PMQ: How does a healthier workplace culture (including offerings like therapy access) tangibly and intangibly affect a business’ performance?
Simons: Turnover rates are less than half the industry average; a culture and lore that help surface small problems before they become large ones; diners who absorb the positive vibes from the staff and thus return more frequently; collegial support from teammates to lift each other up when someone is struggling.
PMQ: How do you maintain excellence without creating a toxic, aggressive, punitive or intimidation-based style of management?
Simons: I believe that by investing in people, a business can set high standards, can be demanding, can push through plateaus to reach new levels of performance—the intensity it takes to strive to be great is best received by employees when they know the company actually cares about them, as people, and not just their output or work product. Leaders who use pain, fear or force may get results in the short term, but in the long run, I love competing against those leaders; I’ll take their best people, and eventually I’ll take their best customers, too.
PMQ: How are generational shifts changing the way restaurants have to operate, especially in terms of employee well-being?
Simons: I’m not so on board with the idea that this is just generational. I think people of all ages want to be appreciated, want to feel seen, valued and heard. Maybe the younger folks are less willing to put up with a tyrant, more likely to capture a video of a tyrant and post it on social media, but that isn’t because the older generations didn’t want improved work environments; they just didn’t know they could have them.
PMQ: Burnout and turnover have long been accepted as normal in hospitality. What are the hidden costs of that mindset for restaurants and the industry as a whole?
Simons: I’m pretty sure that you cook as you look, you serve how you feel, you build teams in the image you have of yourself. So the hidden cost of letting your people get burnt out, worn down, ragged—those become the adjectives your guests will end up using about your business. Sure, you can get away with it for a while, even win awards and have things look great, but leaders can’t hide the truth from what they create, and our guests eventually see it, feel it, know it, or read about it or see a video about it.
PMQ: For operators who want to improve their workplace culture but don’t know where to start, what are the first practical steps they can take?
Simons: Think small, create the mindset that this matters, that it’s doable and that it doesn’t need to be a huge lift. Start by asking questions, then truly be silent to really listen to the answers. If answers aren’t coming, then you know people don’t feel safe. Have conversations in smaller groups and seek out those willing to tell you what they need; simple three-question surveys with anonymous responses can yield a goldmine of action steps.

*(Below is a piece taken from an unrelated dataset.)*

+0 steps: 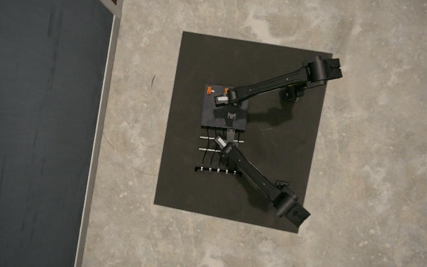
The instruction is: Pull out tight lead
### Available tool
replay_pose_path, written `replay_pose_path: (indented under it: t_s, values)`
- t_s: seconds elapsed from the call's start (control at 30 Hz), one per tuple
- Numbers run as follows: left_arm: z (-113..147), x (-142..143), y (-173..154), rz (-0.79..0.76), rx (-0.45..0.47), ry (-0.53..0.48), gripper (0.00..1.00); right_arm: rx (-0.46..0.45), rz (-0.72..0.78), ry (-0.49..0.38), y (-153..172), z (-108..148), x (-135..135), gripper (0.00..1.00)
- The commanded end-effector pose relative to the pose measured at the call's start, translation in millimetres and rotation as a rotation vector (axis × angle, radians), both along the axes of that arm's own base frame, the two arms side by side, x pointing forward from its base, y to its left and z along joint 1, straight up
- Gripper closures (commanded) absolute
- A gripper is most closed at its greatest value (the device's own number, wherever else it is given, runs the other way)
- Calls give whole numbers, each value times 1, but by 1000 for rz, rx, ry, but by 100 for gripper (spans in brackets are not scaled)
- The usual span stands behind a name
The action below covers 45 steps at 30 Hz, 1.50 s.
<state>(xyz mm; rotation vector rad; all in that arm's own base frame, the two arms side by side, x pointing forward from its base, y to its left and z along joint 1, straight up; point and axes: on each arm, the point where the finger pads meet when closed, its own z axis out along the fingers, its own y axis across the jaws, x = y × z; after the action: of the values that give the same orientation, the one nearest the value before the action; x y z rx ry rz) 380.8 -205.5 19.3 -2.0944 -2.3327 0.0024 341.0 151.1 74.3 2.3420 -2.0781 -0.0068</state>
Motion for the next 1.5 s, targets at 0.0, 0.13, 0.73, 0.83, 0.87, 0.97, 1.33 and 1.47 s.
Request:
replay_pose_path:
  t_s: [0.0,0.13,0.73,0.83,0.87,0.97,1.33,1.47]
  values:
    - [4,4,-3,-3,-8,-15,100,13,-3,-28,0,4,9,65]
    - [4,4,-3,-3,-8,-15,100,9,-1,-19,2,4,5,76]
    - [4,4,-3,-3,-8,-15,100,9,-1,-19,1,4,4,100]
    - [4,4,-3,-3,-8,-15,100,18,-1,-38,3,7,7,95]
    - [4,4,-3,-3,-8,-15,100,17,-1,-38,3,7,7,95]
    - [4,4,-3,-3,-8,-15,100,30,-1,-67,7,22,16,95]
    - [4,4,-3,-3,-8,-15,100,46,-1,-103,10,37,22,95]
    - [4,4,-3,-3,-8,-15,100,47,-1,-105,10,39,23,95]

PMQ: Looking ahead, what does the next generation of restaurant leadership need to look like to create a reputation for more hospitable workplaces?
Simons: I love how the next generation looks—first, more than ever, they look like their employees. We’re an industry of immigrants, whether first-, second-, or third-generation. We’re an industry of people who choose this grind, who have hospitality in their DNA. I believe leadership in our industry should be experts in profit architecture, because if we can’t stay in business, nothing else matters. My hope is that leaders are great listeners, understand the alignment between their staff’s needs and the business’ needs, and can invest to magnify and nourish these aligned needs.
Tracy Morin is PMQ’s associate editor.